Work item
Copy exactly the lines from the first line of the records below through the line containing "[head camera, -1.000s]", including both, and nothing else.

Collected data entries
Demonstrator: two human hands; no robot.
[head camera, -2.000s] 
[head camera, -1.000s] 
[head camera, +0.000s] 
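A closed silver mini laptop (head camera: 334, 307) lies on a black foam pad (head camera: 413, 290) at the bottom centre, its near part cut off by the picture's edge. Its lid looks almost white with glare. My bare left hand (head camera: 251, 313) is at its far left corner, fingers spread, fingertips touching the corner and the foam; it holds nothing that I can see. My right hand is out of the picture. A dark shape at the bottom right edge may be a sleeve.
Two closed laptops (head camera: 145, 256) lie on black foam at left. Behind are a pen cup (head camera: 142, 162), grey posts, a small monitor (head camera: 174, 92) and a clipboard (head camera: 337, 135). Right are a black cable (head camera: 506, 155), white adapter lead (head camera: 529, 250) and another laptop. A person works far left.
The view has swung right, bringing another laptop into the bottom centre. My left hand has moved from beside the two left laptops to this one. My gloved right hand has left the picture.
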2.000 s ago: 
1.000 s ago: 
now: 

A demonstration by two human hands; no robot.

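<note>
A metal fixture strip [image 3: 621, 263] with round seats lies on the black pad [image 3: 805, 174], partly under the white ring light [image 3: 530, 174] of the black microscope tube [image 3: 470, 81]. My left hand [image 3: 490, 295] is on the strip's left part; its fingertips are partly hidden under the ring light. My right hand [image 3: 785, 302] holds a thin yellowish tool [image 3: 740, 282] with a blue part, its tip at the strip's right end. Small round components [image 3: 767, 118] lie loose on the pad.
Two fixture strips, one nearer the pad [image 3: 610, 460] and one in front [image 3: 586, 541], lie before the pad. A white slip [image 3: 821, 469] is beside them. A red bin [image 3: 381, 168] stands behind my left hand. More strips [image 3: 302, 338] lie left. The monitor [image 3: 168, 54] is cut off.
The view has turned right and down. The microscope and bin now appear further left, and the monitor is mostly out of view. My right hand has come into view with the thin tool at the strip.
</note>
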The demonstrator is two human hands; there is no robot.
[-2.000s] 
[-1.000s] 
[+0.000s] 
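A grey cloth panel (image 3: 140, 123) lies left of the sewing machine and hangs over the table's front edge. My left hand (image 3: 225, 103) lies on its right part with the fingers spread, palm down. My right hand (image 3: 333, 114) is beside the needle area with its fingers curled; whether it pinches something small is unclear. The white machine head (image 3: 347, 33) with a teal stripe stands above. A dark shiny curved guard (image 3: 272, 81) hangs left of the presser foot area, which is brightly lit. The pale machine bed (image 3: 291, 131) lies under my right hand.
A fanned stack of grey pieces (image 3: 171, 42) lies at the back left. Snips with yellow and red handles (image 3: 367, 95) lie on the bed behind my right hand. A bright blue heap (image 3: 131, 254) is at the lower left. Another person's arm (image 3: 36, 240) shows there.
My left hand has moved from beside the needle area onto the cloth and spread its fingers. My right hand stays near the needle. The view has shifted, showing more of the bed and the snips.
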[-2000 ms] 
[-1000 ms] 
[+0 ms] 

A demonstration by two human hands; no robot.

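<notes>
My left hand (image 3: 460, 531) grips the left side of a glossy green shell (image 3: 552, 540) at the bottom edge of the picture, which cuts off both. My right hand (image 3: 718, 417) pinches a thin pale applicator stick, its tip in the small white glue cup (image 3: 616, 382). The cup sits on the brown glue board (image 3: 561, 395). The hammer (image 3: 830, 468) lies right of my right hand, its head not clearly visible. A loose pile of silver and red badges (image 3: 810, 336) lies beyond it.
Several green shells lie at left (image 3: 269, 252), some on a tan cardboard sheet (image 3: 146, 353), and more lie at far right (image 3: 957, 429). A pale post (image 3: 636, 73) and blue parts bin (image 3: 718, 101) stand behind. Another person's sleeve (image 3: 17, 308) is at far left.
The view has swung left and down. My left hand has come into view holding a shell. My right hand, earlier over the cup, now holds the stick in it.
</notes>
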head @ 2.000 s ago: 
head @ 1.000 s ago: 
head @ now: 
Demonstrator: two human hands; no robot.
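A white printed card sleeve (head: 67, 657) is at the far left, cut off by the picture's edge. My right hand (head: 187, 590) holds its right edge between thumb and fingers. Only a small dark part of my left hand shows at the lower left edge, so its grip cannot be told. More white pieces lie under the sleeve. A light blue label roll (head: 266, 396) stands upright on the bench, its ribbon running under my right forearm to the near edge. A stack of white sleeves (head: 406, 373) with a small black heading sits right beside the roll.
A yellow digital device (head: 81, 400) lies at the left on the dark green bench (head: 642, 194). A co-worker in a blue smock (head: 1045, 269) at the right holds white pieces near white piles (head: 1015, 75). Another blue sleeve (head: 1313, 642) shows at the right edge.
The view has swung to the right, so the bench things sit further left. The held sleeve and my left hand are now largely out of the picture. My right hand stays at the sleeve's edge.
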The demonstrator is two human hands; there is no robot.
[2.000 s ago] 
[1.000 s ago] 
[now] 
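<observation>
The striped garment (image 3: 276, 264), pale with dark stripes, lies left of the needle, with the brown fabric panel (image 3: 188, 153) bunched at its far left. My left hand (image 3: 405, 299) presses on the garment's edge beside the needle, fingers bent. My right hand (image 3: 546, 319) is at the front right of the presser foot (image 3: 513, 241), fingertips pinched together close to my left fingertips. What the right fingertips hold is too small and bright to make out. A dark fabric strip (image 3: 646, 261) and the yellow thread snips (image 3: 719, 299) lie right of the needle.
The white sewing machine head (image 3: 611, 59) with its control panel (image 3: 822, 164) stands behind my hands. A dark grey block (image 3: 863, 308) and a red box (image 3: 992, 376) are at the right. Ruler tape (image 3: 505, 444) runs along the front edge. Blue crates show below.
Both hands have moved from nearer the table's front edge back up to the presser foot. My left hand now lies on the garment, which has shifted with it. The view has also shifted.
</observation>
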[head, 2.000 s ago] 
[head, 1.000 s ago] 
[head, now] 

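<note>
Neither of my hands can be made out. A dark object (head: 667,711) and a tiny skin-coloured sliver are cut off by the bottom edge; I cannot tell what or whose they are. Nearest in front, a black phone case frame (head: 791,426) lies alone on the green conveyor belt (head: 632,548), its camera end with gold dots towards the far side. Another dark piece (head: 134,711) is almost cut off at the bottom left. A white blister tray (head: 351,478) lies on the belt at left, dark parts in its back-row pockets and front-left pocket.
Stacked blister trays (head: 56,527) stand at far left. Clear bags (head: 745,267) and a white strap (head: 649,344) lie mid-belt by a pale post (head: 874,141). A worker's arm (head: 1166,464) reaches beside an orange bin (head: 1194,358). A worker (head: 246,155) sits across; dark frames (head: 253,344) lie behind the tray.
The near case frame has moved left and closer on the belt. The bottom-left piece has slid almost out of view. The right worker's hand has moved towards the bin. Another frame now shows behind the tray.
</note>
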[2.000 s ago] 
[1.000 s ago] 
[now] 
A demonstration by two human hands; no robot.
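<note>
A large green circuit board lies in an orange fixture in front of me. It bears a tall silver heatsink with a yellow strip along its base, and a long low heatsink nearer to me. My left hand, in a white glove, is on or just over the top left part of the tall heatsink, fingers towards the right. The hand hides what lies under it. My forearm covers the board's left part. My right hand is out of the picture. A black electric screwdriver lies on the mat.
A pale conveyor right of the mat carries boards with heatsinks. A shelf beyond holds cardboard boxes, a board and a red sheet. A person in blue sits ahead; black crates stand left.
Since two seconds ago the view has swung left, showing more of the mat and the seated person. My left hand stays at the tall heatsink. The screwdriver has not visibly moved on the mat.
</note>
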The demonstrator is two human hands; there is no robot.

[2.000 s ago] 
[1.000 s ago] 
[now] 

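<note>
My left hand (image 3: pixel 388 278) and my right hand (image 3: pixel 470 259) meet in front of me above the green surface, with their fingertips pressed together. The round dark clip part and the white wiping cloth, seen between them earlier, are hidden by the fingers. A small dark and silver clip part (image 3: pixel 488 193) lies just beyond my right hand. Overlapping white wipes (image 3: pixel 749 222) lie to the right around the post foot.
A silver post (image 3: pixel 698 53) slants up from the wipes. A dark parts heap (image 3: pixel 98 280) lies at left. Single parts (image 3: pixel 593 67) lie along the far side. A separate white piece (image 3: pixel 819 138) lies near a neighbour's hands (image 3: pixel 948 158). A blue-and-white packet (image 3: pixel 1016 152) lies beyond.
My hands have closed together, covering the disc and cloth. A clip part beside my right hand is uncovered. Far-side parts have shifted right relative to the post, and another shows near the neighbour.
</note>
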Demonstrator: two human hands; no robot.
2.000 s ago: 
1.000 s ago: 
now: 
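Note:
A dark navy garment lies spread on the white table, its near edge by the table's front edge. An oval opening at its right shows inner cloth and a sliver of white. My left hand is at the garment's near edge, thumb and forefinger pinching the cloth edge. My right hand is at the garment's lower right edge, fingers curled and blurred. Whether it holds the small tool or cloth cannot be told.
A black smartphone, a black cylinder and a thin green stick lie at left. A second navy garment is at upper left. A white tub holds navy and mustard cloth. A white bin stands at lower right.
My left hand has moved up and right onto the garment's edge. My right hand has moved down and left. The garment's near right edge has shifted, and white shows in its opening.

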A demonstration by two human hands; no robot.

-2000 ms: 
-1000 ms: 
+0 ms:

Answer for this exercise
Demonstrator: two human hands; no robot.
[head camera, -2.000s] 
[head camera, -1.000s] 

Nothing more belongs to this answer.